Text corpus directory

Path pimlico.modules.output.text_corpus
Executable yes

Output module for producing a directory containing a text corpus, with documents stored in separate files.

The input must be a raw text grouped corpus. Corpora with other document types can be converted to raw text using the format module.

Inputs

Name Type(s)
corpus grouped_corpus <RawTextDocumentType>

Outputs

No outputs

Options

Name Description Type
archive_dirs Create a subdirectory for each archive of the grouped corpus to store that archive’s documents in. Otherwise, all documents are stored in the same directory (or subdirectories where the document names include directory separators) bool
invalid What to do with invalid documents (where there’s been a problem reading/processing the document somewhere in the pipeline). ‘skip’ (default): don’t output the document at all. ‘empty’: output an empty file ‘skip’ or ‘empty’
path (required) Directory to write the corpus to string
suffix Suffix to use for each document’s filename string
tar Add all files to a single tar archive, instead of just outputting to disk in the given directory. This is a good choice for very large corpora, for which storing to files on disk can cause filesystem problems. If given, the value is used as the basename for the tar archive.

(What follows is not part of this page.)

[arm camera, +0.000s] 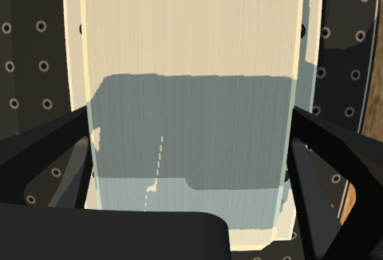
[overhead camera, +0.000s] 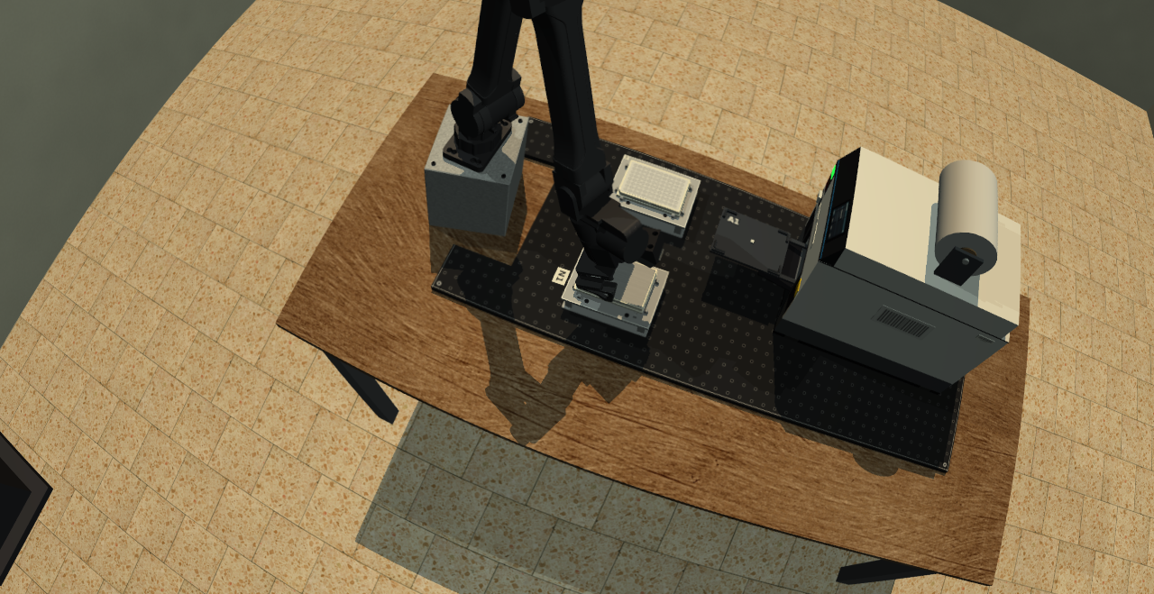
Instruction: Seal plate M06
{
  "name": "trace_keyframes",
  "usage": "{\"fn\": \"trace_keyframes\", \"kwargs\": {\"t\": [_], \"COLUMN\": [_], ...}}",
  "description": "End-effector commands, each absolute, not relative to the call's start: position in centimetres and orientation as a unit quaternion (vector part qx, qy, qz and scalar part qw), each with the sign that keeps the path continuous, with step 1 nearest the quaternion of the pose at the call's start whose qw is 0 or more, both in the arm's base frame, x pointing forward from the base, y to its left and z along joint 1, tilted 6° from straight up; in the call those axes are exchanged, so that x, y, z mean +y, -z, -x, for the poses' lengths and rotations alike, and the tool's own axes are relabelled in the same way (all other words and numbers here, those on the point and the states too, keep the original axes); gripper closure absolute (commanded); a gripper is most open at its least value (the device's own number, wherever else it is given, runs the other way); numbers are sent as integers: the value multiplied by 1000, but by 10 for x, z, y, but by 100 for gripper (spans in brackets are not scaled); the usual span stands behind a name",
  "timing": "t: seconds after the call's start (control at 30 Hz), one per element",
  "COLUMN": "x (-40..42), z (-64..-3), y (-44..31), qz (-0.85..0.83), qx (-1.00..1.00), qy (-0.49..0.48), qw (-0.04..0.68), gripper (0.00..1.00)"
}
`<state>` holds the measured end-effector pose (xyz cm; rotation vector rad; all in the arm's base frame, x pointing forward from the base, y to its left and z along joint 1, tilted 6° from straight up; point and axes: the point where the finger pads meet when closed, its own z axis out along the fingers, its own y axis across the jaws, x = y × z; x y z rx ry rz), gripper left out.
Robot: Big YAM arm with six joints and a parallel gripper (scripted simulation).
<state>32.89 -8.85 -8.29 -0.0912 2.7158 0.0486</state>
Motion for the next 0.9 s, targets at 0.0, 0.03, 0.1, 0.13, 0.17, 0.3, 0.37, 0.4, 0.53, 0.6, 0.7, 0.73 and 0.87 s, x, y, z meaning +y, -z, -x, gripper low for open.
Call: {"fn": "trace_keyframes", "kwargs": {"t": [0.0, 0.03, 0.1, 0.13, 0.17, 0.3, 0.37, 0.4, 0.53, 0.6, 0.7, 0.73, 0.87], "x": [-92, -92, -93, -93, -93, -93, -91, -90, -88, -88, -87, -88, -90], "z": [-349, -350, -351, -352, -352, -349, -343, -340, -336, -335, -334, -337, -342], "y": [70, 70, 69, 69, 69, 70, 76, 79, 82, 84, 85, 85, 85], "qz": [38, 38, 38, 38, 38, 38, 37, 37, 36, 36, 36, 36, 36], "qx": [971, 971, 970, 970, 970, 971, 972, 973, 974, 975, 975, 974, 974], "qy": [-9, -9, -9, -9, -9, -9, -12, -13, -15, -16, -16, -15, -14], "qw": [237, 238, 239, 239, 239, 236, 230, 227, 221, 221, 220, 222, 223], "gripper": [100, 100, 100, 100, 100, 100, 100, 100, 100, 100, 100, 100, 100]}}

Default: do not output tar string

Example config

This is an example of how this module can be used in a pipeline config file.

[my_text_corpus_module]
type=pimlico.modules.output.text_corpus
input_corpus=module_a.some_output
path=value

This example usage includes more options.

[my_text_corpus_module]
type=pimlico.modules.output.text_corpus
input_corpus=module_a.some_output
archive_dirs=T
invalid=skip
path=value
suffix=value
tar=value